Cada uno de estos hechos merece una reflexión por si mismo, porque cada uno de ellos nos interpela, en el fondo, acerca de los criterios de justicia imperante.  Porque, al final del día, de eso se trata todo: ¿es justo procesar al General Cheyre como cómplice de crímenes ocurridos hace 43 años en el regimiento de La Serena, cuando él era teniente en esa unidad militar?  ¿es justo que una persona con la carrera funcionaria de doña Miryam Olate jubile con más de 5 millones de pesos mensuales? ¿es justo que los contribuyentes paguen la educación de todos los estudiantes universitarios?

A pesar de lo diferente que, a primera vista, parecen cada uno de estos hechos, la verdad es que tienen un hilo conductor, los tres son expresión de una misma realidad que se canaliza y expresa en el plano judicial (el procesamiento), en el administrativo (la jubilación) y en el propiamente político (el proyecto de ley).

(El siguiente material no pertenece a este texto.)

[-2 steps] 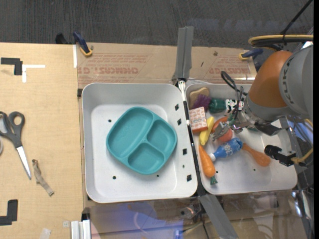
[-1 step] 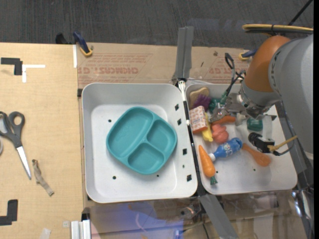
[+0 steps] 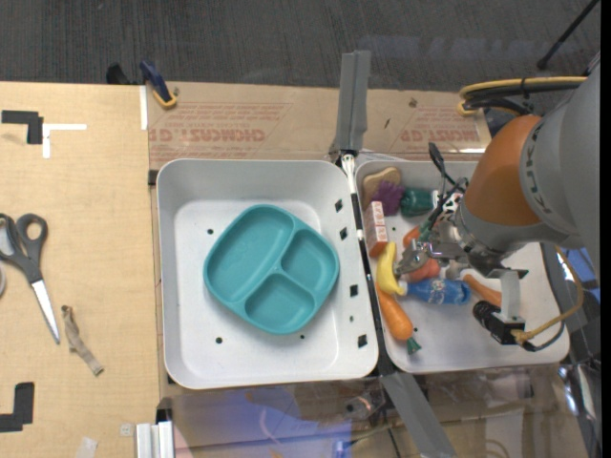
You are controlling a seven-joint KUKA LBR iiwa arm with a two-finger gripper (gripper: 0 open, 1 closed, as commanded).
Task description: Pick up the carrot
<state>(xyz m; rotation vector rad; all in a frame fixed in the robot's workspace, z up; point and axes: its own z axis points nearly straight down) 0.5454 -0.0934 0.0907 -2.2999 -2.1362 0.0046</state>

Pierre Bordieu, el sociólogo francés que fue un verdadero ícono de la izquierda intelectual de la segunda mitad del siglo XX, sostenía que la disputa política no hacía otra cosa que representar las diferencias entre las posiciones dominantes y las posiciones dominadas en una sociedad.  Esto es lo que, en una semana, hemos visto de manera brutalmente concreta.

La posición dominante se expresó simultáneamente y en distintos planos, llevando al límite la supremacía de poder social y cultural de la izquierda, por sobre las posiciones dominadas que identifican a los sectores de oposición al gobierno de la Nueva Mayoría.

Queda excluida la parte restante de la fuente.